1. using -a FILENUM option

sometimes it is possible that one of the files contain extra fields so what join command does in that case is that by default, it only prints pairable lines. For example, even if file file1.txt contains an extra field provided that the contents of file2.txt then the output produced by join command would be same:

//displaying the contents of file1.txt//
$cat file1.txt
1 AAYUSH
2 APAAR
3 HEMANT
4 KARTIK
5 DEEPAK

//displaying contents of file2.txt//
$cat file2.txt
1 101
2 102
3 103
4 104

//using join command//
$join file1.txt file2.txt
1 AAYUSH 101
2 APAAR 102
3 HEMANT 103
4 KARTIK 104

// although file1.txt has extra field the 
output is not affected cause the 5 column in 
file1.txt was unpairable with any in file2.txt//

What if such unpairable lines are important and must be visible after joining the files. In such cases we can use -a option with join command which will help in displaying such unpairable lines. This option requires the user to pass a file number so that the tool knows which file you are talking about.

//using join with -a option//

//1 is used with -a to display the contents of
first file passed//

$join file1.txt file2.txt -a 1
1 AAYUSH 101
2 APAAR 102
3 HEMANT 103
4 KARTIK 104
5 DEEPAK

//5 column of first file is 
also displayed with help of -a option
although it is unpairable//

2.using -1 and -2 option

As we already know that join combines lines of files on a common field, which is first field by default. However, it is not necessary that the common key in the both files always be the first column.join command provides options if the common key is other than the first column.
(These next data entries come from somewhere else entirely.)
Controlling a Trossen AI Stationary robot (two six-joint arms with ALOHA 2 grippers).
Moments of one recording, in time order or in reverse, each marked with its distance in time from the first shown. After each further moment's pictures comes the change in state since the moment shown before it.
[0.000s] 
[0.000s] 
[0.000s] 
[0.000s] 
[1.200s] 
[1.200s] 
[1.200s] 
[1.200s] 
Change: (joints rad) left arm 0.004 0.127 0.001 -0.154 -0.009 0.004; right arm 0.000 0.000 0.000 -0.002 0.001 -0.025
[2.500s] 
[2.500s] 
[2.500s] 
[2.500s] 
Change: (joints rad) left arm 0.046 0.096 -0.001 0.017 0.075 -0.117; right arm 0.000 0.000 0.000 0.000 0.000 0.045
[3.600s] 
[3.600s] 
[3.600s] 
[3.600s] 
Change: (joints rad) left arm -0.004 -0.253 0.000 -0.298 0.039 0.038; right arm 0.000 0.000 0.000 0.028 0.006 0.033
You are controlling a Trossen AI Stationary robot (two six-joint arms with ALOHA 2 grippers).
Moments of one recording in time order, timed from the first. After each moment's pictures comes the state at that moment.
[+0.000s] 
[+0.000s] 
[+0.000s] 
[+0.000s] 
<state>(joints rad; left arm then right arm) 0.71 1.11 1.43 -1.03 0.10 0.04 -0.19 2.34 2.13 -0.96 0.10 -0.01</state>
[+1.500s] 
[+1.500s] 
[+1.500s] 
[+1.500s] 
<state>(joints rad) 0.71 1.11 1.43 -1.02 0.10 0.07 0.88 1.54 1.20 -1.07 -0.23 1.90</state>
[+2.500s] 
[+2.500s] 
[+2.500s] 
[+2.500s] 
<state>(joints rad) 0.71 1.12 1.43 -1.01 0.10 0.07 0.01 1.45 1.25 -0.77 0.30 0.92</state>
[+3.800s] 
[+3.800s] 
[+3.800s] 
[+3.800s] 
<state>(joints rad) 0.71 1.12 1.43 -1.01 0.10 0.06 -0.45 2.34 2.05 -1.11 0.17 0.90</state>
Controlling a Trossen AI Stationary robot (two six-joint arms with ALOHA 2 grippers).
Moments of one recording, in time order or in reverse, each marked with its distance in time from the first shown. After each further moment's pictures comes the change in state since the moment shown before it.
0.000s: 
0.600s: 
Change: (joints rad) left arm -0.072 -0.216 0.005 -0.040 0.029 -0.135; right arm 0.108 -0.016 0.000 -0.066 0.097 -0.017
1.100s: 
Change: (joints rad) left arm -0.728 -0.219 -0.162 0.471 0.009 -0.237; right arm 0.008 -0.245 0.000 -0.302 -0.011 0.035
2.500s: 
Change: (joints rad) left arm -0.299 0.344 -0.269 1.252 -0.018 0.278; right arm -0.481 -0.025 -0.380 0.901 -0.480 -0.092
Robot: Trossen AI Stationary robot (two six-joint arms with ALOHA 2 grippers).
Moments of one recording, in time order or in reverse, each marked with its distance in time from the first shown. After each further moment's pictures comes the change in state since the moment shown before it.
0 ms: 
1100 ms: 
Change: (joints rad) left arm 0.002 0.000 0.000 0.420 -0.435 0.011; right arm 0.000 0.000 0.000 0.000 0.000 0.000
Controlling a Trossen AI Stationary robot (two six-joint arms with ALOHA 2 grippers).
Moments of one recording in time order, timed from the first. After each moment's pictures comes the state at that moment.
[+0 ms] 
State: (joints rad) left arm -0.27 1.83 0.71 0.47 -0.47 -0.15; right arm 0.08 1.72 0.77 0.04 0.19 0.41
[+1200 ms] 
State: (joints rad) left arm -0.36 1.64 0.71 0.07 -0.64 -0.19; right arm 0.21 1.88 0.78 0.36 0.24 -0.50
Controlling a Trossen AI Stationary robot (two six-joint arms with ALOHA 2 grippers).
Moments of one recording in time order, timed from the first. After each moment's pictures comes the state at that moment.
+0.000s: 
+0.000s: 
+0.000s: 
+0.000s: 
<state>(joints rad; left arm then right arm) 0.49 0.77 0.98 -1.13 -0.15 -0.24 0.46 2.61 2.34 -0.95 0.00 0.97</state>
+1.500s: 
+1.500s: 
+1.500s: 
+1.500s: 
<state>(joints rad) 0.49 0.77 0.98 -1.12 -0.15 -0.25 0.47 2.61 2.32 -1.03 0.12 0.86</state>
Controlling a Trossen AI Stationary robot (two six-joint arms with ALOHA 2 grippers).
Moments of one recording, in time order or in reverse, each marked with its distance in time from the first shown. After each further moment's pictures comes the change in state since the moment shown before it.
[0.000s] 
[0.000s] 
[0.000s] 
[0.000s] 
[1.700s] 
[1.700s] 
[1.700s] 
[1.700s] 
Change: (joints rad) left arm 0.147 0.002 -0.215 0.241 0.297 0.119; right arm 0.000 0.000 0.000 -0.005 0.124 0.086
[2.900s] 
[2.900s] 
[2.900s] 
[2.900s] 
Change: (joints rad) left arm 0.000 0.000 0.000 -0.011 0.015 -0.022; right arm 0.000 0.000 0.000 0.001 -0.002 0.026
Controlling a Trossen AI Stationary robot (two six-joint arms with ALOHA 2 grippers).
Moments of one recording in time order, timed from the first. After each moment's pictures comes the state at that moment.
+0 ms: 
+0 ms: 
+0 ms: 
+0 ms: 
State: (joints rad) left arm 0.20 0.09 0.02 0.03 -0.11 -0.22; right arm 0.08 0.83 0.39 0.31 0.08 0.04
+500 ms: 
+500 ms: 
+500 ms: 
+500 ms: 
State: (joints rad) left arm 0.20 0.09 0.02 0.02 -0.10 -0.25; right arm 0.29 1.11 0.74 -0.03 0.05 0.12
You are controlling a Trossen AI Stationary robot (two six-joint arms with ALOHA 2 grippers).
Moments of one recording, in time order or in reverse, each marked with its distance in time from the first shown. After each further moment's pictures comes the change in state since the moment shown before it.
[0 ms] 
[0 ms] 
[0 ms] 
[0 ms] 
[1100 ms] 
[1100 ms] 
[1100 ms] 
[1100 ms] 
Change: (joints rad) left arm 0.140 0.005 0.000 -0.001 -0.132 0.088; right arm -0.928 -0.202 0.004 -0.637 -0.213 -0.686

In this case, if you want to use the second field of either file or both the files to be the common field for join, you can do this by using the -1 and -2 command line options. The -1 and -2 here represents the first and second file and these options requires a numeric argument that refers to the joining field for the corresponding file:

Syntax:

join -1[field] -2[field] file1 file2 

This will be easily understandable with the example below:

//displaying contents of first file//
$cat file1.txt
AAYUSH 1
APAAR 2
HEMANT 3
KARTIK 4

//displaying contents of second file//
$cat file2.txt
 101 1
 102 2
 103 3
 104 4

//now using join command //

$join -1 2 -2 2 file1.txt file2.txt
1 AAYUSH 101
2 APAAR 102
3 HEMANT 103
4 KARTIK 104

//here -1 2 refers to the use of 2 column of
first file as the common field and -2 2
refers to the use of 2 column of second
file as the common field for joining//

Column

The column command formats its input into multiple columns. Useful for pretty-printing displays.

Usage:

$ column –s "Separator" –t file

-t Determine the number of columns the input contains and create a table. -s Columns are delimited with whitespace, by default, or with the characters supplied using the -s option

//displaying contents of table file//
cat table

column1 column2
1 2
3 45
43 565
234234 5454532
4223 43252345
2343214 54545
2 454325245
32542 452524

//now using column command with //

column -t table

column1  column2
1        2
3        45
43       565
234234   5454532
4223     43252345
2343214  54545
2        454325245
32542    452524

Excercises

Using the file forest_coverage_percent.csv stored at Resources folder obtein next data.

  1. Number of countries
  2. country column sorted alphabetically
  3. Number of years analyzed
  4. Obtein all the forest coverage data for Germany
  5. which coverage percent was obteined by Germany in 1999?
  6. Which country has the highest coverage percent in 1998 and in the year 2000?